• Task objective
Everything in the data below should be restated word for word.

== Dataset excerpts

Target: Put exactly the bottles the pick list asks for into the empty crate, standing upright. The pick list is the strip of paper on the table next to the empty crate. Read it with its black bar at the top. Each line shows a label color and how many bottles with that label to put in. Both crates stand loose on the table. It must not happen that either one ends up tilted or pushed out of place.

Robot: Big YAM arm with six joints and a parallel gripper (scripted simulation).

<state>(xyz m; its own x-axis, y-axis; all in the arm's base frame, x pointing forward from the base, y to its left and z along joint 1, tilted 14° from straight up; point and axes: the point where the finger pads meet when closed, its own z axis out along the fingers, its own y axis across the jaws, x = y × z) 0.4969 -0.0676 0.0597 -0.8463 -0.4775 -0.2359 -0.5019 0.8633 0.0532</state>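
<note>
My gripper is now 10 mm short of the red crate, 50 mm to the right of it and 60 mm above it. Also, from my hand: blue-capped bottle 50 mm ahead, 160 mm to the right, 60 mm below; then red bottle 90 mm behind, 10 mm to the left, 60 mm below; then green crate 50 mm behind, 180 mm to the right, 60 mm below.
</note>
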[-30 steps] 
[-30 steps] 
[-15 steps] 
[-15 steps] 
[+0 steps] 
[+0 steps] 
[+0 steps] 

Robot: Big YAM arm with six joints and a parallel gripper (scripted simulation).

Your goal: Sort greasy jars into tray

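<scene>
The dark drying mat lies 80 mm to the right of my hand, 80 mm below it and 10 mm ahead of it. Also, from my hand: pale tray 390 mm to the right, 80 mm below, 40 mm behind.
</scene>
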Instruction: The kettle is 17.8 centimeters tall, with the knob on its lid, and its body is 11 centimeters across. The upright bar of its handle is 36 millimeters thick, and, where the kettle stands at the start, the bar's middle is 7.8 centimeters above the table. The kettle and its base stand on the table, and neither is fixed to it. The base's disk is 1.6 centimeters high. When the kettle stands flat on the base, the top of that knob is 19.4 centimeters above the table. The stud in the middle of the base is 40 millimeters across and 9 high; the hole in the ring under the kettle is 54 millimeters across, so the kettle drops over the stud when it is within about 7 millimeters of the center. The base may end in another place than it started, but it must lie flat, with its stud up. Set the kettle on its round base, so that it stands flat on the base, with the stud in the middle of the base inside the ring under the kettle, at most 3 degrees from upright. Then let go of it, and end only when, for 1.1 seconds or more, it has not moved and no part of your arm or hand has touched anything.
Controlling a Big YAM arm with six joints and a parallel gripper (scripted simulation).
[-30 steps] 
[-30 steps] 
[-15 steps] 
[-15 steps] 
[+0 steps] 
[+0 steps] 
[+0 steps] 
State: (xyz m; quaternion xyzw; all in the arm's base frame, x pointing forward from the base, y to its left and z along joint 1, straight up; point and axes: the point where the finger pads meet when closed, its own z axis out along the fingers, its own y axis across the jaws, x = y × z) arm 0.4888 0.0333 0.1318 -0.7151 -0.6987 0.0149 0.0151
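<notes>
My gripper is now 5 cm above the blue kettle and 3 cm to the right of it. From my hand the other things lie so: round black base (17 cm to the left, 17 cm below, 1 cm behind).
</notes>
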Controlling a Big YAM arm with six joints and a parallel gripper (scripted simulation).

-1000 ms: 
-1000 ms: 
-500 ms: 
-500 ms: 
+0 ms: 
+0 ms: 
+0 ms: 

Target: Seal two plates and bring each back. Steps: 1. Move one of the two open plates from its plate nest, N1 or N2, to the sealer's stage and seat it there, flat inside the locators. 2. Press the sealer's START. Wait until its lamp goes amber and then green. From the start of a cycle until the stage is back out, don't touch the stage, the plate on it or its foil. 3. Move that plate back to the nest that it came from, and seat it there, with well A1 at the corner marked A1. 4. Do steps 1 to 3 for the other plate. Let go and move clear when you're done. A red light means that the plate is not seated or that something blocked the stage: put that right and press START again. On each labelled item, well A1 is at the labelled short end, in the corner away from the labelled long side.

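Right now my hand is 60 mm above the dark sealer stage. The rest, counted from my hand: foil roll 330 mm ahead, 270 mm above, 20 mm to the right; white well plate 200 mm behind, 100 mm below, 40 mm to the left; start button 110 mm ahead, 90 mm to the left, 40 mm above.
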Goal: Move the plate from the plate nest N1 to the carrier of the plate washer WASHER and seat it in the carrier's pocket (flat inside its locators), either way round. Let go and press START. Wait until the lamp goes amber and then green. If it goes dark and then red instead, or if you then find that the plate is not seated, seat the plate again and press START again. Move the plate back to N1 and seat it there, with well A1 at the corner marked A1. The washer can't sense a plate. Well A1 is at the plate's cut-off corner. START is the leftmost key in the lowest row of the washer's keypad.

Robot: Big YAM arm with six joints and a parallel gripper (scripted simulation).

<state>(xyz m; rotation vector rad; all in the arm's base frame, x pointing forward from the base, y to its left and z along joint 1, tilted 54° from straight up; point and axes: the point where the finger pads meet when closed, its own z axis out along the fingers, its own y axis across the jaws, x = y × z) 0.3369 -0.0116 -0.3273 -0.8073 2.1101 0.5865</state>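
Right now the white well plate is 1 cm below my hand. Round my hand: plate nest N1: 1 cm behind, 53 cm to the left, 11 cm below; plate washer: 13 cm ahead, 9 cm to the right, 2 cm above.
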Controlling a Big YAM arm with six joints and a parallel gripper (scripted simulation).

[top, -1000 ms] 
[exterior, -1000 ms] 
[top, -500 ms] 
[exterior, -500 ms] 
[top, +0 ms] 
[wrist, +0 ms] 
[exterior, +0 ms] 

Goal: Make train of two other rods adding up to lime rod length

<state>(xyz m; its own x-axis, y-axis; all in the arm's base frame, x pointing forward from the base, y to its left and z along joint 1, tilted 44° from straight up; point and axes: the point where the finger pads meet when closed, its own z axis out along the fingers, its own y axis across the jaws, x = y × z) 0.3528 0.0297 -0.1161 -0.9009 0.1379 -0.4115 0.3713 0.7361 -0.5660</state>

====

• Task response
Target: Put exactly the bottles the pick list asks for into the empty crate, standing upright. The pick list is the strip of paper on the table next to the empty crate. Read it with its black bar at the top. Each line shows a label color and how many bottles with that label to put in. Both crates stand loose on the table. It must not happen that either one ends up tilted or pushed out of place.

Robot: Big YAM arm with six joints and a parallel gripper (scripted simulation).

<state>(xyz m; its own x-axis, y-axis; all in the arm's base frame, x pointing forward from the base, y to its left and z along joint 1, tilted 14° from straight up; point and axes: the point where the finger pads meet when closed, its own z axis out along the fingers, its own y axis across the jaws, x = y × z) 0.4969 -0.0676 0.0597 -0.8463 -0.4775 -0.2359 -0.5019 0.8633 0.0532</state>
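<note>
My gripper is now 10 mm short of the red crate, 50 mm to the right of it and 60 mm above it. Also, from my hand: blue-capped bottle 50 mm ahead, 160 mm to the right, 60 mm below; then red bottle 90 mm behind, 10 mm to the left, 60 mm below; then green crate 50 mm behind, 180 mm to the right, 60 mm below.
</note>
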[-30 steps] 
[-30 steps] 
[-15 steps] 
[-15 steps] 
[+0 steps] 
[+0 steps] 
[+0 steps] 

Robot: Big YAM arm with six joints and a parallel gripper (scripted simulation).

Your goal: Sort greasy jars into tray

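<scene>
The dark drying mat lies 80 mm to the right of my hand, 80 mm below it and 10 mm ahead of it. Also, from my hand: pale tray 390 mm to the right, 80 mm below, 40 mm behind.
</scene>
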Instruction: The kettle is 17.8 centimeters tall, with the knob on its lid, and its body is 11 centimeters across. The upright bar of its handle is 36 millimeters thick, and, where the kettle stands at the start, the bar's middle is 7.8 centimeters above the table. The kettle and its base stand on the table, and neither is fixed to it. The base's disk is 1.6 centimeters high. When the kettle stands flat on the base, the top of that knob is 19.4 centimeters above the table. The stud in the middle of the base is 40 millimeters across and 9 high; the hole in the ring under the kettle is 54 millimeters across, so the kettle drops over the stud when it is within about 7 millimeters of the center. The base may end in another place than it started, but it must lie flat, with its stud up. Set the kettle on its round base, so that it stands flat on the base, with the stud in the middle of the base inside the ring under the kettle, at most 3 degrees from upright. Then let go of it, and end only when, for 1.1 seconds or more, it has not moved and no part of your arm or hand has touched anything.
Controlling a Big YAM arm with six joints and a parallel gripper (scripted simulation).
[-30 steps] 
[-30 steps] 
[-15 steps] 
[-15 steps] 
[+0 steps] 
[+0 steps] 
[+0 steps] 
State: (xyz m; quaternion xyzw; all in the arm's base frame, x pointing forward from the base, y to its left and z along joint 1, straight up; point and axes: the point where the finger pads meet when closed, its own z axis out along the fingers, its own y axis across the jaws, x = y × z) arm 0.4888 0.0333 0.1318 -0.7151 -0.6987 0.0149 0.0151
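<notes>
My gripper is now 5 cm above the blue kettle and 3 cm to the right of it. From my hand the other things lie so: round black base (17 cm to the left, 17 cm below, 1 cm behind).
</notes>
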Controlling a Big YAM arm with six joints and a parallel gripper (scripted simulation).

-1000 ms: 
-1000 ms: 
-500 ms: 
-500 ms: 
+0 ms: 
+0 ms: 
+0 ms: 

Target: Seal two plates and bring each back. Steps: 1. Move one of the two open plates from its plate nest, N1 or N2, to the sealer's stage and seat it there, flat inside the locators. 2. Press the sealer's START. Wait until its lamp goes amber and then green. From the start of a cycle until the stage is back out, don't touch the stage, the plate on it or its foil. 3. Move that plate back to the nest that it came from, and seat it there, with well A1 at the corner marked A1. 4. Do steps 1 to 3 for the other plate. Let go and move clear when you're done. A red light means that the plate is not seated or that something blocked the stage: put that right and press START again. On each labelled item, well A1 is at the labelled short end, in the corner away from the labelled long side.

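Right now my hand is 60 mm above the dark sealer stage. The rest, counted from my hand: foil roll 330 mm ahead, 270 mm above, 20 mm to the right; white well plate 200 mm behind, 100 mm below, 40 mm to the left; start button 110 mm ahead, 90 mm to the left, 40 mm above.
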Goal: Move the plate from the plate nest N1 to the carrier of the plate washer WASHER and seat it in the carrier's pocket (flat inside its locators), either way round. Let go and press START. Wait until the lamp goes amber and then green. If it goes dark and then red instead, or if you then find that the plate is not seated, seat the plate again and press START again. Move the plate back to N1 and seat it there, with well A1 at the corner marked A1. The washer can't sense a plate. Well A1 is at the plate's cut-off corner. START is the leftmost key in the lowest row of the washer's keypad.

Robot: Big YAM arm with six joints and a parallel gripper (scripted simulation).

<state>(xyz m; rotation vector rad; all in the arm's base frame, x pointing forward from the base, y to its left and z along joint 1, tilted 54° from straight up; point and axes: the point where the finger pads meet when closed, its own z axis out along the fingers, its own y axis across the jaws, x = y × z) 0.3369 -0.0116 -0.3273 -0.8073 2.1101 0.5865</state>
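Right now the white well plate is 1 cm below my hand. Round my hand: plate nest N1: 1 cm behind, 53 cm to the left, 11 cm below; plate washer: 13 cm ahead, 9 cm to the right, 2 cm above.
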Controlling a Big YAM arm with six joints and a parallel gripper (scripted simulation).

[top, -1000 ms] 
[exterior, -1000 ms] 
[top, -500 ms] 
[exterior, -500 ms] 
[top, +0 ms] 
[wrist, +0 ms] 
[exterior, +0 ms] 

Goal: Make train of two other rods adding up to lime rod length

<state>(xyz m; its own x-axis, y-axis; all in the arm's base frame, x pointing forward from the base, y to its left and z along joint 1, tilted 44° from straight up; point and axes: the point where the finger pads meet when closed, its own z axis out along the fingers, its own y axis across the jaws, x = y × z) 0.3528 0.0297 -0.1161 -0.9009 0.1379 -0.4115 0.3713 0.7361 -0.5660</state>

This output requires no further additions.